A cup of tea was ready for her when she sat down next to him. She glanced at the PADD he was using to take notes and couldn't make out the many star charts he was referencing. He was tracing diagrams and measuring angles on a napkin as if he were a millennia younger.
"Did I get enough footage?"
"Yes. When you lingered to clear your helmet, you were facing directly backwards from the ship. This is Sol." He tapped a light spot on a still image that looked like nothing more than white smudge on a velvet background. "The variations in light trails let me know our new heading, and I am attempting to use some additional information to calculate our new speed and position."
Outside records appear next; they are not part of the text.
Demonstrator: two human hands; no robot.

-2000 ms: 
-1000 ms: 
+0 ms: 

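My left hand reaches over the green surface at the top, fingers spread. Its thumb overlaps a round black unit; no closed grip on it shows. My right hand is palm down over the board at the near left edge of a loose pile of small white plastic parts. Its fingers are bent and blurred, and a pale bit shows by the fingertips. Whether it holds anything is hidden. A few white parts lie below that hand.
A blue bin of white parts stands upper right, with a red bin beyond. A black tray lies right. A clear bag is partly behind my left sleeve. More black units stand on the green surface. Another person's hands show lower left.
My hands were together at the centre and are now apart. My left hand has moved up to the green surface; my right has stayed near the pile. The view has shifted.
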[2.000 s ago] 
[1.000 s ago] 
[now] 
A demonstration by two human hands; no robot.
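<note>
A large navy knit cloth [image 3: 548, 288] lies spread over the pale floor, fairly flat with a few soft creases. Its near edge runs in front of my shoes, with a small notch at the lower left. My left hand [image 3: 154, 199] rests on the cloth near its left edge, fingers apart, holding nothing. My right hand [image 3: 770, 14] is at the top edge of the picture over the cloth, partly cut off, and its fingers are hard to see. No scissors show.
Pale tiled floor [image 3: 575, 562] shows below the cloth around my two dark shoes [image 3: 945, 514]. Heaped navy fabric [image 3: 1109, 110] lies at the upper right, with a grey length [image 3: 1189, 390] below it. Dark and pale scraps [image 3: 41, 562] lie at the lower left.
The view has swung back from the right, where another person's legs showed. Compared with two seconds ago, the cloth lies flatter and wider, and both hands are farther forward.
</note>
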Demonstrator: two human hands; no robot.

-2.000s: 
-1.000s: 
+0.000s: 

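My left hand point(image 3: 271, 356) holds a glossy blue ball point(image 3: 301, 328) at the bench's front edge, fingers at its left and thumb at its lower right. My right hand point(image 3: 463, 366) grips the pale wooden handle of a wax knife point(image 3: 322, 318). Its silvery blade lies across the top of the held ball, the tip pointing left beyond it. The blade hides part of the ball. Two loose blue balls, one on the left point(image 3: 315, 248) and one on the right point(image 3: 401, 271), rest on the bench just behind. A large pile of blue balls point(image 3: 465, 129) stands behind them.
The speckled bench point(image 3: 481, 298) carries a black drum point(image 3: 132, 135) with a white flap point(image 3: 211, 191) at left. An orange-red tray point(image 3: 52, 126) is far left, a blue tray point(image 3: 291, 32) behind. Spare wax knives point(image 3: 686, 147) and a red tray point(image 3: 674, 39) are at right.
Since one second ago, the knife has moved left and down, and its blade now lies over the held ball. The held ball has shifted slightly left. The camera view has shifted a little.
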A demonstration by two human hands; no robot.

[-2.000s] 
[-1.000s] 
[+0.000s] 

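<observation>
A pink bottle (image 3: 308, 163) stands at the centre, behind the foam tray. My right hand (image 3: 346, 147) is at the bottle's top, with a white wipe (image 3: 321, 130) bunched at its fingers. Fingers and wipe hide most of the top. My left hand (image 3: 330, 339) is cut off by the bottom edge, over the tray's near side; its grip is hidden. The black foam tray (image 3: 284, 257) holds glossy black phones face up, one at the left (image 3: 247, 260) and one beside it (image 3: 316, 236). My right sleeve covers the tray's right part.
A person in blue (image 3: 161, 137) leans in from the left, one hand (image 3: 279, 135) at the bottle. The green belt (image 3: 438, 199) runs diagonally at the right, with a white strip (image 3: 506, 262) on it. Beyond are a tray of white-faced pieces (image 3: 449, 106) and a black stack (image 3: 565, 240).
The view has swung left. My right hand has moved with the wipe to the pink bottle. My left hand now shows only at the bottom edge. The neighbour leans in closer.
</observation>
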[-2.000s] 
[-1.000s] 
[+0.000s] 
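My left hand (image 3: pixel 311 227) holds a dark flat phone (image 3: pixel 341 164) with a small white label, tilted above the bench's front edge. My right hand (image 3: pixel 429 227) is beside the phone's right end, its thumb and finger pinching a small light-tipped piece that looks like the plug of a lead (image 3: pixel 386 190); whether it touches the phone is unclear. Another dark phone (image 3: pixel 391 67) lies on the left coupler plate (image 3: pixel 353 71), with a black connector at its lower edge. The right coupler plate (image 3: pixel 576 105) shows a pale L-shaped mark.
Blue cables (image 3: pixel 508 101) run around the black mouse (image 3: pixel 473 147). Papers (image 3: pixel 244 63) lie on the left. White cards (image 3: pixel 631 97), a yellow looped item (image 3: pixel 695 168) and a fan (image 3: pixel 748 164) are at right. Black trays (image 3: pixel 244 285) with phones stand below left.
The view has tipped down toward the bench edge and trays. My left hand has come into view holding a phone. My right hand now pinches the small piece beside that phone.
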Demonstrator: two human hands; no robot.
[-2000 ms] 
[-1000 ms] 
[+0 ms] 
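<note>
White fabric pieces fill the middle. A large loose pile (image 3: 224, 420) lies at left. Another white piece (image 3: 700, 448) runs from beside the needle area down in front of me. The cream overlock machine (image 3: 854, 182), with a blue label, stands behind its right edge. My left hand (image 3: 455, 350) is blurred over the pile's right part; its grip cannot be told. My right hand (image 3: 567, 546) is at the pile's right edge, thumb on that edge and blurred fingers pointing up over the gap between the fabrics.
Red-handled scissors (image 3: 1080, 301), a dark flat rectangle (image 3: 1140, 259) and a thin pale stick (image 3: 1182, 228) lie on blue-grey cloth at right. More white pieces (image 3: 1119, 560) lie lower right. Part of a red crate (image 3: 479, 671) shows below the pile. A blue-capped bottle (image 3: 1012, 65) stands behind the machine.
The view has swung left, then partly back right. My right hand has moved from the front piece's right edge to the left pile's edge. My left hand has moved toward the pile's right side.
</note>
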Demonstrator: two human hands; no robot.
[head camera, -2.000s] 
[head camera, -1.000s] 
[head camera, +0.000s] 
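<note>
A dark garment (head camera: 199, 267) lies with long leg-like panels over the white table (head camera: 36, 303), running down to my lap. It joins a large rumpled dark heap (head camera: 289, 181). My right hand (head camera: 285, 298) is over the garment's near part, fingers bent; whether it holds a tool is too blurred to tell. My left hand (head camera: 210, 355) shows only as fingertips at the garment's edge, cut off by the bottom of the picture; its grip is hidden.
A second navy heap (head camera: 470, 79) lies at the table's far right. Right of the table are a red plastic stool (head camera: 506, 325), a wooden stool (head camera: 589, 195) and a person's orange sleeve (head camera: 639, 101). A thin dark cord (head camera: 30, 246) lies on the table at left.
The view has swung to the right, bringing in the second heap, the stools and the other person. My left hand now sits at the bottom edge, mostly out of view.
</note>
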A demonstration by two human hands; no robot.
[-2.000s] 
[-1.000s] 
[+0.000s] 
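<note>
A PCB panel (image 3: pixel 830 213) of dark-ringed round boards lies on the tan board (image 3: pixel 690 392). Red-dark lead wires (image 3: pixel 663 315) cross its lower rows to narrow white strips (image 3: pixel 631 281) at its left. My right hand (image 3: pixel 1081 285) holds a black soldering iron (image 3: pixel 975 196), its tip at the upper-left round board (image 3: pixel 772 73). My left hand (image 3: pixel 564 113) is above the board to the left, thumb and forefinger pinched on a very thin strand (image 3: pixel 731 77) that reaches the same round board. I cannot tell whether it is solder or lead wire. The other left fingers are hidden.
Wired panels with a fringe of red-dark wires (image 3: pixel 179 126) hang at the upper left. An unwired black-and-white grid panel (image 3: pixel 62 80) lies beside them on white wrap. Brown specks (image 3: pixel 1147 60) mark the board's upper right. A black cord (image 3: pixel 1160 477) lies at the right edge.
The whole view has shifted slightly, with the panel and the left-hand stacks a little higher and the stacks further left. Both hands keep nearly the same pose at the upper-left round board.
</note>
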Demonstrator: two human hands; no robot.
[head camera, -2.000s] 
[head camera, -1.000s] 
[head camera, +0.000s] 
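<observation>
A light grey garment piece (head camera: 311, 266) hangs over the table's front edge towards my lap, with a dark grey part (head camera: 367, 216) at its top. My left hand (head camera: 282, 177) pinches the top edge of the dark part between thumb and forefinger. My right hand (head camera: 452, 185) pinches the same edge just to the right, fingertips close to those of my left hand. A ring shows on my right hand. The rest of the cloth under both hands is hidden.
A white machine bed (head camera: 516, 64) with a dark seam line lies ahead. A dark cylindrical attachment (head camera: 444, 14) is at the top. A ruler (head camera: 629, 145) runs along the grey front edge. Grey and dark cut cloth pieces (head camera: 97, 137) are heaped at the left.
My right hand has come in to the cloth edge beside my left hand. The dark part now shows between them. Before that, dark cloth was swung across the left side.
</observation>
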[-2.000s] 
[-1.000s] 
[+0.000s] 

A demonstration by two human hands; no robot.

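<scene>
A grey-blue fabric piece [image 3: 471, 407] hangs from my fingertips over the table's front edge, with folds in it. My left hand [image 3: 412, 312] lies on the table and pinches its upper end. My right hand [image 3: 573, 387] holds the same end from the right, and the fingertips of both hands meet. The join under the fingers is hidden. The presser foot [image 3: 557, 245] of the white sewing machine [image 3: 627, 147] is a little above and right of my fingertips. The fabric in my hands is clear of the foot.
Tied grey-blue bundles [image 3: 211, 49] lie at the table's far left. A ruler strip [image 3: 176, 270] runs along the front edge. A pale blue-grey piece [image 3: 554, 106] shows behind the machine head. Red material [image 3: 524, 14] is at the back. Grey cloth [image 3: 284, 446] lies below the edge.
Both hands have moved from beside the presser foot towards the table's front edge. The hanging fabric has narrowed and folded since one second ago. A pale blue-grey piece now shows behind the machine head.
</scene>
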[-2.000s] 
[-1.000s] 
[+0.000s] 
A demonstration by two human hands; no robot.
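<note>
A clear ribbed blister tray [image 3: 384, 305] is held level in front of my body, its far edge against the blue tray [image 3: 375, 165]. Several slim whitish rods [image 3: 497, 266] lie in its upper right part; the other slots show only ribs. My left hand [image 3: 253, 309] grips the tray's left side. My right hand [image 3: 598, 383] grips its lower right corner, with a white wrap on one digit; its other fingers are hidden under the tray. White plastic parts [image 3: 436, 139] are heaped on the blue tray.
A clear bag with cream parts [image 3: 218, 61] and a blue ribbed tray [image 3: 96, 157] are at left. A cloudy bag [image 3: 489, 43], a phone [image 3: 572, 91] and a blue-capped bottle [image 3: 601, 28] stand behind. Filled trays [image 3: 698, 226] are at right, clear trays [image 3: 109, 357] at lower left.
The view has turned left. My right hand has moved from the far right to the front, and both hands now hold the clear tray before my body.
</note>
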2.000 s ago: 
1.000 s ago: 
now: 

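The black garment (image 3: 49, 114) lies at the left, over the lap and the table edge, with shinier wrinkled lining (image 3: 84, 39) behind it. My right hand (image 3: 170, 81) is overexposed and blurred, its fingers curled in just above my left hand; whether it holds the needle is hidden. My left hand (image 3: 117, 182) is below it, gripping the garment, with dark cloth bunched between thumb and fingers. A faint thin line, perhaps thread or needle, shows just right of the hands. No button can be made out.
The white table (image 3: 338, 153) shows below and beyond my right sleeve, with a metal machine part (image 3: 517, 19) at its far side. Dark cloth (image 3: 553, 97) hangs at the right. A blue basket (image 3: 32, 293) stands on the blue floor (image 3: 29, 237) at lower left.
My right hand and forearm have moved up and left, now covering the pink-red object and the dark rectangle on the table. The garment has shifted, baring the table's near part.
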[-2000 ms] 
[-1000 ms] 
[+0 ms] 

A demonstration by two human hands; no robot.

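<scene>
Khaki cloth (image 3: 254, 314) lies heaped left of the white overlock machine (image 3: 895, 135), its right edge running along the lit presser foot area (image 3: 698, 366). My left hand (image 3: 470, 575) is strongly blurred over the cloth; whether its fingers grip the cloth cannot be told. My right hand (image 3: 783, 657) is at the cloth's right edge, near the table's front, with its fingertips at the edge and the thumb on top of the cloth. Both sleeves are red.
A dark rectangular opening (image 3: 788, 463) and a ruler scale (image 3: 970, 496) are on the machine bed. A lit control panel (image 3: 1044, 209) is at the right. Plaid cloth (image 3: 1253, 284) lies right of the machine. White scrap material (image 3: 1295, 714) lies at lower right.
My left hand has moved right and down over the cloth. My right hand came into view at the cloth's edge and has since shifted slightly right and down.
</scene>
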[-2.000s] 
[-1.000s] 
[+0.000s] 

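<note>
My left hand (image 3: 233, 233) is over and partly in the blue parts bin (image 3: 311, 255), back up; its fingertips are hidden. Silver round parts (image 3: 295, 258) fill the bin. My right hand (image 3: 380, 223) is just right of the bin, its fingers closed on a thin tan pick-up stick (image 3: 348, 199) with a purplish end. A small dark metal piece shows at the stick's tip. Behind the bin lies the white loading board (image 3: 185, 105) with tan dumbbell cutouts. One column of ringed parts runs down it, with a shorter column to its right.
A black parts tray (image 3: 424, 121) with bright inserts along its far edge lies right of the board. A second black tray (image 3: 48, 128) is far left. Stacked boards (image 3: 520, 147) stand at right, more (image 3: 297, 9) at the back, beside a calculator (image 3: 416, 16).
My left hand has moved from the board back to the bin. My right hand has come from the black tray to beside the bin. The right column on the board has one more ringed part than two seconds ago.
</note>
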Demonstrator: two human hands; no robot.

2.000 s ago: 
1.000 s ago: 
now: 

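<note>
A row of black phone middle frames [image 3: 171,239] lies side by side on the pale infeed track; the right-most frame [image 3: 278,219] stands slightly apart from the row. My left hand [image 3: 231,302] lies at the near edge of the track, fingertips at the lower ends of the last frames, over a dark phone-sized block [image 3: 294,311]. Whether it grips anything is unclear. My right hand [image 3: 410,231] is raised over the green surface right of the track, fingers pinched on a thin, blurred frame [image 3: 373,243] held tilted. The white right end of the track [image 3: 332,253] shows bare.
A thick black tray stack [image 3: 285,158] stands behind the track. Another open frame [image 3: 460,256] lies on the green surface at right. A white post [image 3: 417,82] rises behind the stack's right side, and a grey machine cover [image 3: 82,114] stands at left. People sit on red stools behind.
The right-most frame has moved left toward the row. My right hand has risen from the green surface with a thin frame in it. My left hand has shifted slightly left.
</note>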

It only hit Amanda just now, that even though they survived what the day had thrown at them… this was no longer a six month journey to Vulcan."
"W-what have… do you know… oh damn. Do I want to know?" Amanda sputtered as she put a hand over her face, wishing for all the world something could go right. Maybe they were 6 days from Andora? That was a possibility right?
"We are many years from any Federation system."
"And the non-Federation systems?" Amanda asked weakly, anticipating his answer.
Sarek shook his head.
"O...kay. So when you say many years…?"
"Outside of your lifetime."
Amanda forced herself to breathe slowly in, then out. "Well…fuck."